Scientific classification
- Kingdom: Plantae
- Clade: Embryophytes
- Clade: Tracheophytes
- Clade: Spermatophytes
- Clade: Angiosperms
- Clade: Eudicots
- Clade: Asterids
- Order: Gentianales
- Family: Apocynaceae
- Genus: Asclepias
- Species: A. curtissii
- Binomial name: Asclepias curtissii A. Gray

= Asclepias curtissii =

- Genus: Asclepias
- Species: curtissii
- Authority: A. Gray
- Conservation status: G3

Species of plant

Asclepias curtissii, or Curtiss's milkweed, is a rare species of flowering milkweed that is endemic to Florida's sandy areas.
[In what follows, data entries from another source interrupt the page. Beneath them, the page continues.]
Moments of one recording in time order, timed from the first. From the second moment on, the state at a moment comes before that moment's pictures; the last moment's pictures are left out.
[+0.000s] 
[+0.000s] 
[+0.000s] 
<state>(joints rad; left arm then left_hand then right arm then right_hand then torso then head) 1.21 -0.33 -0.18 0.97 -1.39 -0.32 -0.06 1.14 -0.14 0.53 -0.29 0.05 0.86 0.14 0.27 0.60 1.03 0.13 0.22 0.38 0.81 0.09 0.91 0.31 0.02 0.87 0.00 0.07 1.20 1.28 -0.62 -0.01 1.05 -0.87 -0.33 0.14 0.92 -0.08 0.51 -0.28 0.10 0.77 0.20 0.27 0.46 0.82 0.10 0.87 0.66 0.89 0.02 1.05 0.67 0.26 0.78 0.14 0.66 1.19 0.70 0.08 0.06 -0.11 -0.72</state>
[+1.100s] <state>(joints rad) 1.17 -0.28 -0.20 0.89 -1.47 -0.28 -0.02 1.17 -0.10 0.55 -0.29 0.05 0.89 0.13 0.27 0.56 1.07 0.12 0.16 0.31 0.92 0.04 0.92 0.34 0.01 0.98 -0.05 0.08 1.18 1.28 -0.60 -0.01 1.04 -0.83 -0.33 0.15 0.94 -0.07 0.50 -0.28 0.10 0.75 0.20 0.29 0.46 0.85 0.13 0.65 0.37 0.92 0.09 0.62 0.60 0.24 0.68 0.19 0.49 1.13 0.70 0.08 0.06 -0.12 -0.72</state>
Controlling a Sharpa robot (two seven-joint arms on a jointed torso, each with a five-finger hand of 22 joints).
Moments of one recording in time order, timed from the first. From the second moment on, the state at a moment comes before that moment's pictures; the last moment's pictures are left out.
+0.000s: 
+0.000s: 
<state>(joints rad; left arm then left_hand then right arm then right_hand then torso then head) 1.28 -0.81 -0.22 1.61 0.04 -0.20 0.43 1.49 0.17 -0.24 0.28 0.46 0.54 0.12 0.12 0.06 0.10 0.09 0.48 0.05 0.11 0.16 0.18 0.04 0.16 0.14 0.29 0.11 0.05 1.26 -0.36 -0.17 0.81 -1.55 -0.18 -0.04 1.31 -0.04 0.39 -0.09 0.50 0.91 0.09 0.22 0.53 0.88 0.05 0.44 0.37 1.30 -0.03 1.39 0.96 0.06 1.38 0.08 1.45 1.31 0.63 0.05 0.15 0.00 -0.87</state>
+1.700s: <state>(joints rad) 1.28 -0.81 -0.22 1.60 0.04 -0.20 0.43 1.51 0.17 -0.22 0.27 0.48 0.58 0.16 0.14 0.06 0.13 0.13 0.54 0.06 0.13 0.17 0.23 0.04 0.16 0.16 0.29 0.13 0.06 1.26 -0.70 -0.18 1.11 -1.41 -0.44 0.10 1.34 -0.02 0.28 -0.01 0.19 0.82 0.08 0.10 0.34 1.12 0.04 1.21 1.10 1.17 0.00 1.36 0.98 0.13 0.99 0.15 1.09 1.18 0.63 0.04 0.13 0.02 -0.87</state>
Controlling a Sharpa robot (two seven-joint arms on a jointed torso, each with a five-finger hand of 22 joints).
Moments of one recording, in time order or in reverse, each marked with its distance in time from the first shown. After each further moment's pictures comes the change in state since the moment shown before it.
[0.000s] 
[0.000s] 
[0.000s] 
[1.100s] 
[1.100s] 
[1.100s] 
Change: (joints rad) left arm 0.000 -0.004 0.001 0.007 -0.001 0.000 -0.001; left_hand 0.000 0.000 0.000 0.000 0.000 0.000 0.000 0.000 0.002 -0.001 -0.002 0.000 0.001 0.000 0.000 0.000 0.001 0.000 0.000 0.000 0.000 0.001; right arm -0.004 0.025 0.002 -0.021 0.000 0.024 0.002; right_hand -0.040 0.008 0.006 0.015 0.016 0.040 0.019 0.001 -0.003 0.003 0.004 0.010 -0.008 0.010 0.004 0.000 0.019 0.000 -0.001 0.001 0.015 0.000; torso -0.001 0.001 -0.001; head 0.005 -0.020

Curtiss's milkweed belongs to the subfamily Asclepiadoideae and the genus Asclepias. This dicotyledonous, perennial plant was placed on the endangered species list by the state of Florida to protect this rare milkweed. Although Curtiss milkweed is found all over Florida, the populations are very isolated and concentrated.

==Description==
Curtiss's milkweed is a deciduous plant that can become very tall and lanky, reaching up to 2–4 feet tall. The leaves of Asclepias curtissii are large, elliptical, and dark green in color and usually have a noticeable undulating edge. The flower of this plant bloom in the summer months. The flower heads (umbels) of this plant are few and are usually located on the ends of the main stalks and consist of about 20–30 individual flowers, which are a bright white when they bloom.

==Ecology==
The sap of Asclepias curtissii contains cardenolides which are toxic to vertebrates in high quantities. Despite this deer are the main consumers of Curtiss's milkweed, followed up by grasshoppers removing some flowers. Many insect larvae use Curtiss's milkweed as a shelter for the early part of their lives, as well as providing food for these larvae. Although Asclepias curtissii isn't usually associated with monarch butterflies as a food source, monarchs can feed off of it and will if the need arises.

==Habitat==
Curtiss's milkweed lives in the excessively drained parts of Florida. Asclepias curtissii is usually found with other plants including Florida rosemary (Ceratiola ericoides), Chapman oak (Quercus chapmanii), myrtle oak (Quercus myrtifolia), and sand live oak (Quercus geminata), amongst other plants. Curtiss's milkweed has a very high tolerance for soil disturbance, often being found along the edges of fire lanes and sand roads.

==Reproduction==
The spread out population of this milkweed proposes a problem, mainly pollination, but Curtiss's milkweed has specialized flowers that only allow certain insects – that seek out this plant – to pollinate it. These insects include skipper butterflies and hairstreaks, which were found in abundance on the flowers of Asclepias curtissii.